The CLTK provides IPA phonetic transliteration for the Latin language. Currently, the only available dialect is Classical as reconstructed by W. Sidney Allen (taken from Vox Latina, 85-103). Example:

In [1]: from cltk.phonology.latin.transcription import Transcriber

In [2]: transcriber = Transcriber(dialect="Classical", reconstruction="Allen")

In [3]: transcriber.transcribe("Quo usque tandem, O Catilina, abutere nostra patientia?")
Out[3]: "['kʷoː 'ʊs.kʷɛ 't̪an̪.d̪ẽː 'oː ka.t̪ɪ.'liː.n̪aː a.buː.'t̪eː.rɛ 'n̪ɔs.t̪raː pa.t̪ɪ̣.'jɛn̪.t̪ɪ̣.ja]"

Word Tokenization

In [1]: from cltk.tokenize.word import WordTokenizer

In [2]: word_tokenizer = WordTokenizer('latin')

In [3]: text = 'atque haec abuterque puerve paterne nihil'

In [4]: word_tokenizer.tokenize(text)
Out[4]: ['atque', 'haec', 'abuter', 'que', 'puer', 've', 'pater', 'ne', 'nihil']

Word2Vec

Note

The Word2Vec models have not been fully vetted and are offered in the spirit of a beta. The CLTK's API for it will be revised.

Note

You will need to install Gensim to use these features.

Word2Vec is a Vector space model especially powerful for comparing words in relation to each other. For instance, it is commonly used to discover words which appear in similar contexts (something akin to synonyms; think of them as lexical clusters).

The CLTK repository contains pre-trained Word2Vec models for Latin (import as latin_word2vec_cltk), one lemmatized and the other not. They were trained on the PHI5 corpus. To train your own, see the README at the Latin Word2Vec repository.

One of the most common uses of Word2Vec is as a keyword expander. Keyword expansion is the taking of a query term, finding synonyms, and searching for those, too. Here's an example of its use:

In [1]: from cltk.ir.query import search_corpus

In [2]: for x in search_corpus('amicitia', 'phi5', context='sentence', case_insensitive=True, expand_keyword=True, threshold=0.25):
    print(x)
   ...:
The following similar terms will be added to the 'amicitia' query: '['societate', 'praesentia', 'uita', 'sententia', 'promptu', 'beneuolentia', 'dignitate', 'monumentis', 'somnis', 'philosophia']'.
('L. Iunius Moderatus Columella', 'hospitem, nisi ex *amicitia* domini, quam raris-\nsime recipiat.')
('L. Iunius Moderatus Columella', ' \n    Xenophon Atheniensis eo libro, Publi Siluine, qui Oeconomicus \ninscribitur, prodidit maritale coniugium sic comparatum esse \nnatura, ut non solum iucundissima, uerum etiam utilissima uitae \nsocietas iniretur: nam primum, quod etiam Cicero ait, ne genus \nhumanum temporis longinquitate occideret, propter \nhoc marem cum femina esse coniunctum, deinde, ut ex \nhac eadem *societate* mortalibus adiutoria senectutis nec \nminus propugnacula praeparentur.')
('L. Iunius Moderatus Columella', 'ac ne ista quidem \npraesidia, ut diximus, non adsiduus labor et experientia \nuilici, non facultates ac uoluntas inpendendi tantum pollent \nquantum uel una *praesentia* domini, quae nisi frequens \noperibus interuenerit, ut in exercitu, cum abest imperator, \ncuncta cessant officia.')
…

threshold is the closeness of the query term to its neighboring words. Note that when expand_keyword=True, the search term will be stripped of any regular expression syntax.

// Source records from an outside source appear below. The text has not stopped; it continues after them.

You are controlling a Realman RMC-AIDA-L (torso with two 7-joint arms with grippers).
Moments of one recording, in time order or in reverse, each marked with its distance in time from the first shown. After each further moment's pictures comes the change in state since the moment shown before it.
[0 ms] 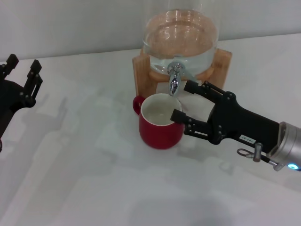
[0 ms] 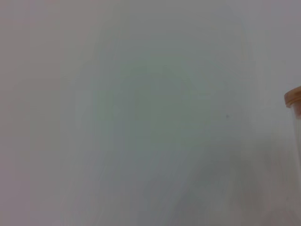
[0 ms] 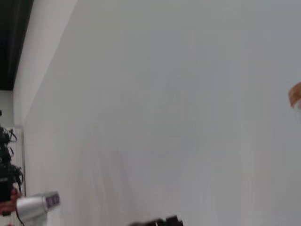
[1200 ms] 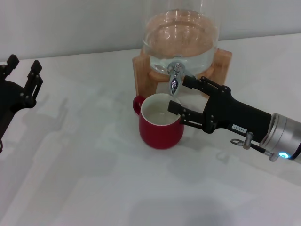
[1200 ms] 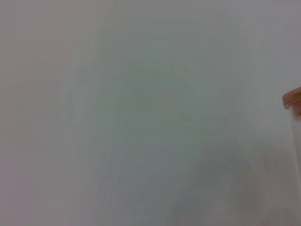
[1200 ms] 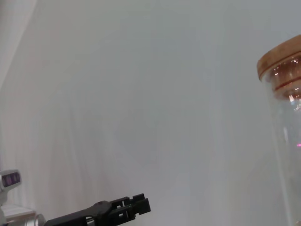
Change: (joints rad) left arm 0.003 -0.002 0.000 0.000 0.002 -0.006 0.000; right arm 0.027 0.000 0.015 -0.017 0.014 0.127 0.019
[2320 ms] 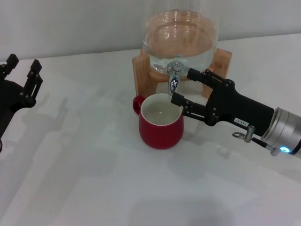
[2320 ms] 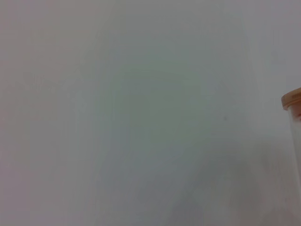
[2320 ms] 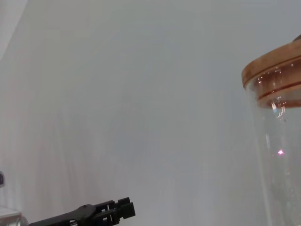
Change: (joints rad) left arm -0.002 0.002 0.000 0.000 0.000 -0.001 0.000; right arm -0.009 0.000 0.004 -0.030 0.026 0.021 -0.002
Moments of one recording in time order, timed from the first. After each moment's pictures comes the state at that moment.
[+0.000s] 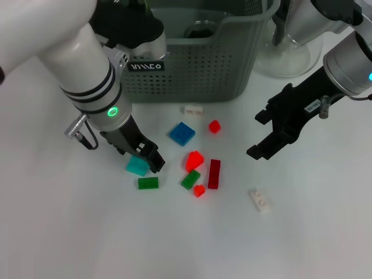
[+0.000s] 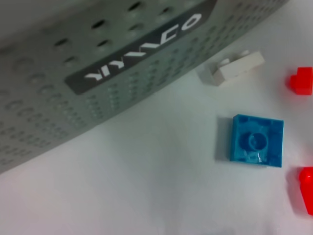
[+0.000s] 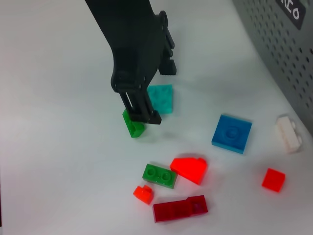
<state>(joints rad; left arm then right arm) -0.75 -2.18 1.52 1.09 2.78 1.49 -2.98 0.83 2.10 -1.20 -1.07 -2.50 -1.67 2.10</state>
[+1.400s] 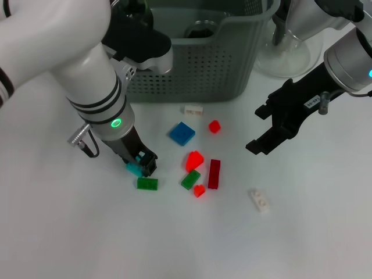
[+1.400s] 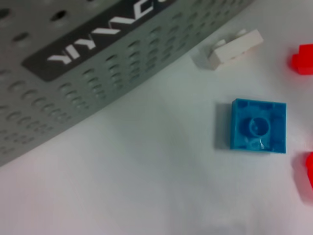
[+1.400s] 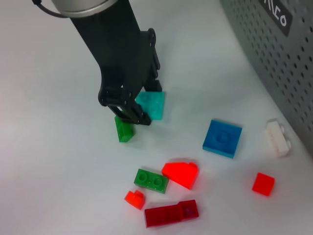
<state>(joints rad) -0.74 -2.18 1.61 1.07 2.78 1.46 -2.98 0.83 2.10 -1.19 -1.07 -2.50 -1.65 2.10</state>
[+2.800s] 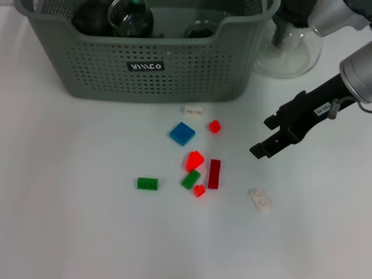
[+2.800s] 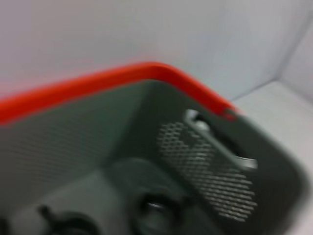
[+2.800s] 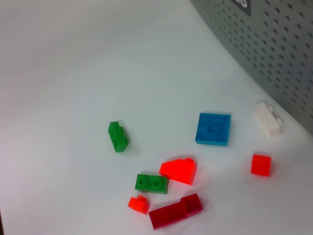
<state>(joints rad) -0.81 -2.01 0.91 1.43 2.42 1.67 -2.60 0.79 2.10 -1.07 -0.99 -2.50 -1.65 2.14</state>
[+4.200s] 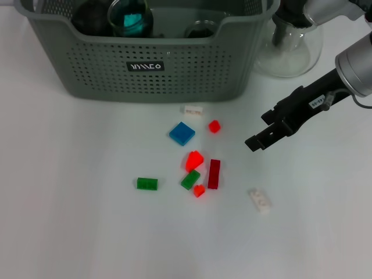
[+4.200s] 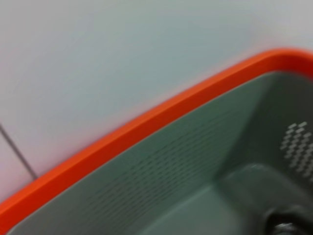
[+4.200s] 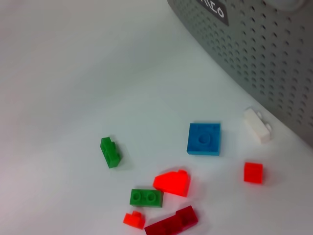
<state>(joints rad) -1.03 -2.03 0.94 1.04 2.81 1.26 -2.53 0.83 2.09 -1.04 -0.95 -2.51 -1.63 2.19</state>
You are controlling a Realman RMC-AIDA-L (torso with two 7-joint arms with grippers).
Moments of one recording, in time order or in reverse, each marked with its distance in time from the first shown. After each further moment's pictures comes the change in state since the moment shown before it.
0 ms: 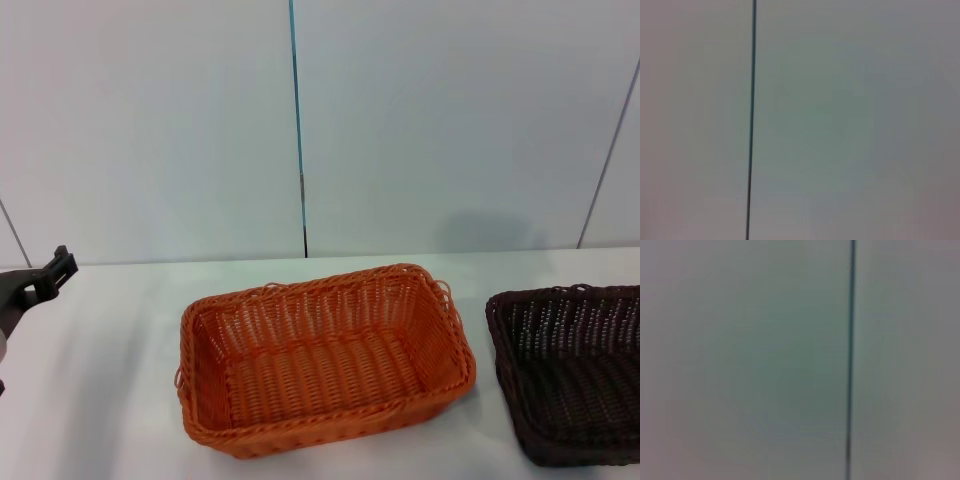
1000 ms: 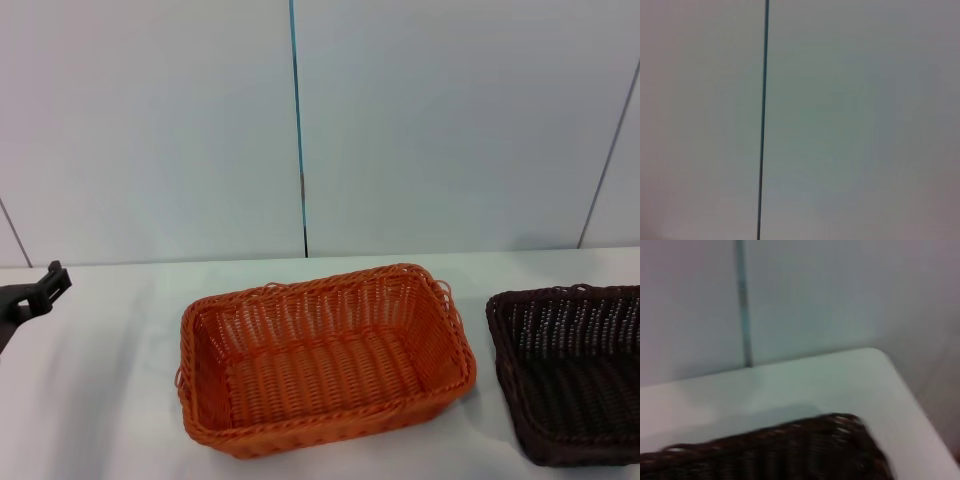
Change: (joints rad) left arm 0.011 0.004 -0.005 0.016 0.006 -0.008 0.003; right arm 0.138 0.000 0.360 -0.134 0.161 -0.460 -0.320
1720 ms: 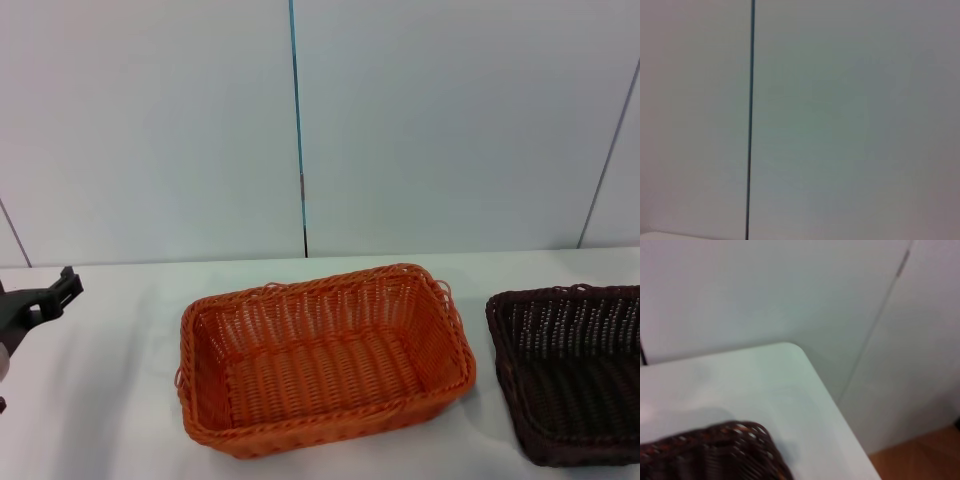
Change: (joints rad) left arm -0.009 0.002 0.000 0.008 0.001 -0.034 0.001; right arm 0.086 0.004 0.114 -0.202 -0.197 0.114 0.007
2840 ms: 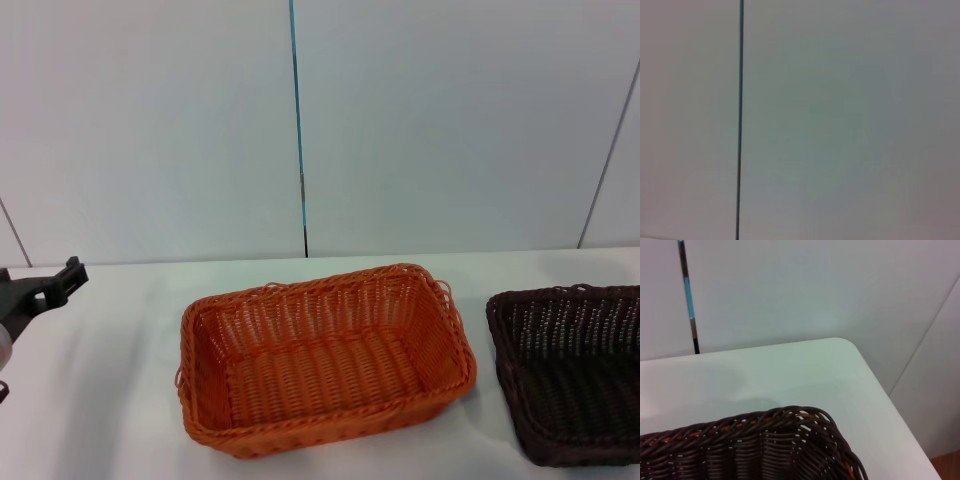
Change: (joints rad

The keyword expander leverages get_sims() (which in turn leverages functionality of the Gensim package) to find similar terms. Some examples of it in action:

In [3]: from cltk.vector.word2vec import get_sims

In [4]: get_sims('iubeo', 'latin', lemmatized=True, threshold=0.7)
Matches found, but below the threshold of 'threshold=0.7'. Lower it to see these results.
Out[4]: []

In [5]: get_sims('iubeo', 'latin', lemmatized=True, threshold=0.2)
Out[5]:
['lictor',
 'extemplo',
 'cena',
 'nuntio',
 'aduenio',
 'iniussus2',
 'forum',
 'dictator',
 'fabium',
'caesarem']

In [6]: get_sims('iube', 'latin', lemmatized=True, threshold=0.7)
"word 'iube' not in vocabulary"
The following terms in the Word2Vec model you may be looking for: '['iubet”', 'iubet', 'iubilo', 'iubĕ', 'iubar', 'iubes', 'iubatus', 'iuba1', 'iubeo']'.

In [7]: get_sims('dictator', 'latin', lemmatized=False, threshold=0.7)
Out[7]:
['consul',
 'caesar',
 'seruilius',
 'praefectus',
 'flaccus',
 'manlius',
 'sp',
 'fuluius',
 'fabio',
 'ualerius']

To add and subtract vectors, you need to load the models yourself with Gensim.